Pull every line with "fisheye" from the data below and copy it.

[Records drawn from a dataset]
+===+

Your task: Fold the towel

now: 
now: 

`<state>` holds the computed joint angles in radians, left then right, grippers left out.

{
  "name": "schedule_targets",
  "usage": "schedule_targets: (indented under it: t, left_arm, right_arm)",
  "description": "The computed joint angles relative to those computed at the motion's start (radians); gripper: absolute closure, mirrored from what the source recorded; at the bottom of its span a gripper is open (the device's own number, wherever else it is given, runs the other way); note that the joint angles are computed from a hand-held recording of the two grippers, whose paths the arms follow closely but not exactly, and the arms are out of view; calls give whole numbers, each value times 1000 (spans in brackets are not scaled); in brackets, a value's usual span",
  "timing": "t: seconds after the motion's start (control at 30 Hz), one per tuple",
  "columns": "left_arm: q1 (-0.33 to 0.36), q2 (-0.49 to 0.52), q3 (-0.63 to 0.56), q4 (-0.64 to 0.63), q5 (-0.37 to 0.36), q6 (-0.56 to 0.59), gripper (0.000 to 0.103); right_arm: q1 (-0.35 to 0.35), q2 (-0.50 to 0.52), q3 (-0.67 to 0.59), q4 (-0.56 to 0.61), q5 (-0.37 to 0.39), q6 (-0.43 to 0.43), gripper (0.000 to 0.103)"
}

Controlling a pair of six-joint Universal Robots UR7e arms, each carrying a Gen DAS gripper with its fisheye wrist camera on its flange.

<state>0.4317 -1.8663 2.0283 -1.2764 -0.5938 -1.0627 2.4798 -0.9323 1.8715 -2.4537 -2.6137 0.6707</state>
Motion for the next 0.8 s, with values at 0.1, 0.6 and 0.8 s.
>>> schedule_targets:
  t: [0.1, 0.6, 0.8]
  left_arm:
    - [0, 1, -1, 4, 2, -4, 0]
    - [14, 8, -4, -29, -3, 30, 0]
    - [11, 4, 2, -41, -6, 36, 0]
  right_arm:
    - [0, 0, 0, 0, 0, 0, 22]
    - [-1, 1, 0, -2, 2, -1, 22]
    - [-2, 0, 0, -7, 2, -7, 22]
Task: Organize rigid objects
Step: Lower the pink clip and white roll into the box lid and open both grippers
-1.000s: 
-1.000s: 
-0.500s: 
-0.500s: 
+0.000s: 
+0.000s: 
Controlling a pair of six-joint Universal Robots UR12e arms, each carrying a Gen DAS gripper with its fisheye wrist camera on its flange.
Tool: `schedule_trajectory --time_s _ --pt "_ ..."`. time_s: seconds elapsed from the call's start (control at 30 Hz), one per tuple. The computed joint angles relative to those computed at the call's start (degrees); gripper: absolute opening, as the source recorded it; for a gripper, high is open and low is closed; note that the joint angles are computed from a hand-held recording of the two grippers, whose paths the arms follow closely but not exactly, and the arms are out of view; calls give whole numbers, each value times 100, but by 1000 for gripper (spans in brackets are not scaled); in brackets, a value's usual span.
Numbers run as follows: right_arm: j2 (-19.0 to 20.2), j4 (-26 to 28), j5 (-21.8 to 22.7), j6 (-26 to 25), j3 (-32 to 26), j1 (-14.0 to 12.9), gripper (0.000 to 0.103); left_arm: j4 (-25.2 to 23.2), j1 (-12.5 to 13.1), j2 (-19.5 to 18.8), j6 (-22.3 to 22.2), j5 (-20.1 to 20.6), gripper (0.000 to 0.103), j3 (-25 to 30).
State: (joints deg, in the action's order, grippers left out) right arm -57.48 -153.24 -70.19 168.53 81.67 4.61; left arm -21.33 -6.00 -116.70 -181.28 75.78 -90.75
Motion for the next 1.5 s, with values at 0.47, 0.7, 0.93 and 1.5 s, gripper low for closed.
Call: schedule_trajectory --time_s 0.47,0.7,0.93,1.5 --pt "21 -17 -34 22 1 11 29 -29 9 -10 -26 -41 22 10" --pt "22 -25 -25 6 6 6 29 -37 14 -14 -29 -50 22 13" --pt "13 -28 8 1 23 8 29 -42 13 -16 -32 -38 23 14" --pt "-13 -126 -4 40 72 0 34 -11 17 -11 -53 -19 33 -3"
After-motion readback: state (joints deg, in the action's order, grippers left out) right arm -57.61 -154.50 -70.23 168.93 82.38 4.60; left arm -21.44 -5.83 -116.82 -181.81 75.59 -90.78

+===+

__Exercise answer__.
Controlling a pair of six-joint Universal Robots UR7e arms, each carrying a Gen DAS gripper with its fisheye wrist camera on its flange.
Controlling a pair of six-joint Universal Robots UR12e arms, each carrying a Gen DAS gripper with its fisheye wrist camera on its flange.

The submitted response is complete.